Top of Dataset section

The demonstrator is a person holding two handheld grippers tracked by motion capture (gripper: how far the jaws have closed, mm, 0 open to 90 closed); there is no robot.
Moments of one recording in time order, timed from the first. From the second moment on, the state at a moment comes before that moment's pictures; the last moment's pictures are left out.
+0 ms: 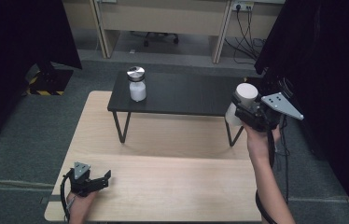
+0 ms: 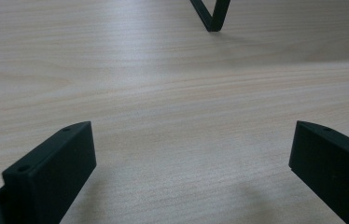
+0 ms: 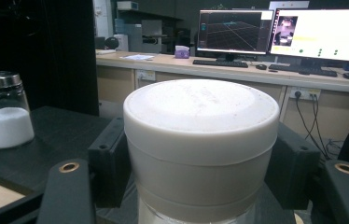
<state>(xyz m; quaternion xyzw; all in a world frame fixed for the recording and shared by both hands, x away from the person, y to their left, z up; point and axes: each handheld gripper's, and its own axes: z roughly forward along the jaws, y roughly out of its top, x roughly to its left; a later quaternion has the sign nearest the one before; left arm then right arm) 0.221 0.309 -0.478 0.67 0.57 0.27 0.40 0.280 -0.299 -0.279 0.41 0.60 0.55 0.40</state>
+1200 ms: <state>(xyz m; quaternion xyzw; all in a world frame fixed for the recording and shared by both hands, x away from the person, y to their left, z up) 0.223 0.310 -0.477 0.66 0.57 0.27 0.40 0.348 -0.285 -0.290 0.42 0.59 0.56 0.41</state>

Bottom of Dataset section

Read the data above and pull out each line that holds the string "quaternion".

— Your solution —
<state>(xyz m; quaternion xyzw; all in a world frame fixed for the recording and shared by both hands, x away from the person, y to their left, z up; point and axes: each handheld gripper's, and its own axes: z roughly forward along the jaws, y roughly out of its top, x roughly to its left; a later quaternion has the sign nearest the one before; left arm then right arm) 0.221 0.309 -0.478 0.67 0.57 0.27 0.40 0.280 -0.299 -0.279 0.41 0.60 0.55 0.40</state>
+1200 ms: <state>(xyz m; quaternion xyzw; all in a world frame fixed for the recording and shared by both hands, x away from the person, y to their left, z up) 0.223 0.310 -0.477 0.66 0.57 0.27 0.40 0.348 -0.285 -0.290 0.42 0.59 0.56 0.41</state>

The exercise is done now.